Answer. To our knowledge, electronic couplings leading to ultrafast electronic population dynamics have not yet been detected in femtosecond SM experiments. We argue that these couplings are manifested by an electronic population recurrence which can be detected by femtosecond SM spectroscopy in the strong-field regime. This phenomenon is so far a theoretical prediction which may turn out to be helpful for the interpretation of future femtosecond SM experiments.

The introduction of stocastic modulation of electronic parameters sounds a bit critical in the current form, since: (a) the modulation of each parameter is completely uncorrelated one from each others, (b) the amplitude of the stochastic modulation double the numbers of parameters, (c) the added physics is negligible (Fig. 2 and 3).

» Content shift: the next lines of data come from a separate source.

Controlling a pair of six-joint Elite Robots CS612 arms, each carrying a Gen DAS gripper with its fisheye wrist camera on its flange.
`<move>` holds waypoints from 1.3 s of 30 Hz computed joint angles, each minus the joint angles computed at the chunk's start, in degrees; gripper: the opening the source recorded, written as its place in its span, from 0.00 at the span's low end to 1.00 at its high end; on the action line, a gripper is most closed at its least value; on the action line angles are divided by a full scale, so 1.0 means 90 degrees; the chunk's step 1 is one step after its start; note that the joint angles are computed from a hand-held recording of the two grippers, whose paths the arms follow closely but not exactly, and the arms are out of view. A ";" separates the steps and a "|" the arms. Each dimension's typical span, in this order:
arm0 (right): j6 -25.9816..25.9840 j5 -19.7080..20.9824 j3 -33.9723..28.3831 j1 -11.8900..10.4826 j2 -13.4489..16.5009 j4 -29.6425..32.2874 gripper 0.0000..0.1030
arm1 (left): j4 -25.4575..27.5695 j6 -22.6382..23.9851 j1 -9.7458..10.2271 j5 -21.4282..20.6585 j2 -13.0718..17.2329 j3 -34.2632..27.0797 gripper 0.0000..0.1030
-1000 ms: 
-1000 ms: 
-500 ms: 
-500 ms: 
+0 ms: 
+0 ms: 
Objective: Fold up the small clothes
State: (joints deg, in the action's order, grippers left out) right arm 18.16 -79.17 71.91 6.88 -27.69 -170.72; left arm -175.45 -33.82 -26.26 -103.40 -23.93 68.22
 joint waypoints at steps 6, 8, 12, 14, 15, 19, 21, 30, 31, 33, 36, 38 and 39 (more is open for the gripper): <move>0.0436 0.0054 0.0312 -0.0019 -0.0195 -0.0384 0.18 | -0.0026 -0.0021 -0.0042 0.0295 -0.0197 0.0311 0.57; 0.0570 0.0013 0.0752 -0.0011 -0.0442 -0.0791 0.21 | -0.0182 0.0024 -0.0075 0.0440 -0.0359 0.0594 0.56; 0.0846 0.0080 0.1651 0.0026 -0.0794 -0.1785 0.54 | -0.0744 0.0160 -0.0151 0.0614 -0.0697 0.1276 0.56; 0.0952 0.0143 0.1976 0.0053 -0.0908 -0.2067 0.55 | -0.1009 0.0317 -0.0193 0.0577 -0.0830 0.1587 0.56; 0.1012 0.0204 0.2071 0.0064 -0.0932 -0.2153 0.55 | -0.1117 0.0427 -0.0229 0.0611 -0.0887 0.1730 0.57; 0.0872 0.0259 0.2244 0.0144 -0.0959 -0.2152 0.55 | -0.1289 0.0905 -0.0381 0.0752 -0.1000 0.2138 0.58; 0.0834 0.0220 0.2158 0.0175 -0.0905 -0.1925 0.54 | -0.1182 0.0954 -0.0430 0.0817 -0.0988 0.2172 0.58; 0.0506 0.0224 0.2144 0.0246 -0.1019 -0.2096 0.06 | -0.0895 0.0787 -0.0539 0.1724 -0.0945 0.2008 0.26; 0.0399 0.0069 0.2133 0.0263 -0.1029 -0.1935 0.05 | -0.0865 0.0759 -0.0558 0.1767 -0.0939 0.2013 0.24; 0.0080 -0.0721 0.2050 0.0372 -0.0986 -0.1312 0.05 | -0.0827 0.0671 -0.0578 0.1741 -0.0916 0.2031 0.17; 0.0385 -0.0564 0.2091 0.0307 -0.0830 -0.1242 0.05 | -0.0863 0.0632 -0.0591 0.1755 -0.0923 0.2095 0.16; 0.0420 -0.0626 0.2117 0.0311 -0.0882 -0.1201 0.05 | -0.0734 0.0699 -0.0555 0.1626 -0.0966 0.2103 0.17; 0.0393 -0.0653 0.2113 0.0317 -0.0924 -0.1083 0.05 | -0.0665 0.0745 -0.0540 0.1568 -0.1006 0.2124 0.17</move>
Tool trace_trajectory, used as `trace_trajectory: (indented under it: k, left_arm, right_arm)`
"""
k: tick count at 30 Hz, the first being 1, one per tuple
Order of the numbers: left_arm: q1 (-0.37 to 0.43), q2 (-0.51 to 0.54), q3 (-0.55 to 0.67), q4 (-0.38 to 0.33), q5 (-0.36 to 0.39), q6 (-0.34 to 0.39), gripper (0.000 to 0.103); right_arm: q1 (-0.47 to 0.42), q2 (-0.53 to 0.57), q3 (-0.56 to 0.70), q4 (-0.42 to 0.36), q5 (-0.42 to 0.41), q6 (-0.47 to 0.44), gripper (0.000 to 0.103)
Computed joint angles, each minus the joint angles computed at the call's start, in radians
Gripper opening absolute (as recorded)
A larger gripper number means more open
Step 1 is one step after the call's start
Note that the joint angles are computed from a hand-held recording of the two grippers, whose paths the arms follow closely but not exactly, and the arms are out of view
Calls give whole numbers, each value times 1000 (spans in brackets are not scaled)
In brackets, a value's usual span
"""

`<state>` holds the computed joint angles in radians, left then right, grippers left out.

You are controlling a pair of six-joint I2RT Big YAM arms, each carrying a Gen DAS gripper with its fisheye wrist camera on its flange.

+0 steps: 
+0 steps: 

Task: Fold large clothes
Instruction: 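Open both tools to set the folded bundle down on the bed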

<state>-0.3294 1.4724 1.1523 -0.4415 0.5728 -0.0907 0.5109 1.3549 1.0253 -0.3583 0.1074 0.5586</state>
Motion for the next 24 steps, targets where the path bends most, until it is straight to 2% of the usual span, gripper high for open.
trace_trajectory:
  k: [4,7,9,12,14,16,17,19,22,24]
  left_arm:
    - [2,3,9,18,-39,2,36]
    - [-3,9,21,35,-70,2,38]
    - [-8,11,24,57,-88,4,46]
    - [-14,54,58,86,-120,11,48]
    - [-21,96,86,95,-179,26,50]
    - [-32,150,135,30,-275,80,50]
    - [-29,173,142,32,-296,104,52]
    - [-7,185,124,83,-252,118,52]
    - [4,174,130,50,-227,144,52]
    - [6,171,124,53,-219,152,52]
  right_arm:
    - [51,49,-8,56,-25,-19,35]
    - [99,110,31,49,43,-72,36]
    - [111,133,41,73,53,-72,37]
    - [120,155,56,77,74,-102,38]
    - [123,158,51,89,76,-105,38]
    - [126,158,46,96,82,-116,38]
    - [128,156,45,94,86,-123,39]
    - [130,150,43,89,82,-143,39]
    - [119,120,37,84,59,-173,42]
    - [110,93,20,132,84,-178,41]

Answer. So far, we have performed simulations only with statistically uncorrelated modulations of the parameters. The generation of correlated modulations would require a microscopic molecular dynamics model of the polymeric environment, which is beyond the scope of the present work. On the other hand, as we argue in previous work [Ref 11 of the manuscript], useful information about (possible) correlations of the parameters could be obtained by recording a systematic series of SM signals. In general, the available SM data of the van Hulst group indicate that the parameter fluctuations are important, but the SM transients are not buried in noise. The amplitude of the noise chosen in the present simulations may be a bit low, but the effects discussed in the manuscript are nevertheless clearly visible.

About the parametrization and the choice of the model hamiltonian, the authors might find interesting some other work in the literature, quite relevant even if applied to a different phenomenon (see for instance Di Maiolo et al. [J. Chem. Theory Comput., 2018, 14 (10), pp 5339–5349], and other works by the same group).

Answer. We thank the reviewer. This paper is cited in the first paragraph of Sec. II of the revised manuscript with appropriate explanatory remarks.

I found somehow confusing the usage of different scale for intensity in Figures 2(a-d) and 3(a-d), making less easy to read the extent of the fluctuations and the comparisons. The authors could consider to add a more practical (relative) scale on the sideo and/or rescale some graphs.

Answer. In the weak-field limit, the signals scale linearly with the intensity of the pump pulses and therefore the signals can be rescaled without loss of information. In the strong-field regime, on the other hand, this is no longer the case, and relative intensities of the signals are relevant and have a physical meaning.

Minor:

- notations and graphical rendering of equations should be improved, and typographic unclear marks cleaned: see:

- eq. (4)

- "Ris" on line 98

- subscripts on line 76, 154, 162

- eq 21 and 22

- formula in line 178, 272 and 273

- interline space in 108-112

- reference 28 and 29 are the same spanning over two lines

Answer. We made the corrections as far as we could identify mistakes or typos in the text.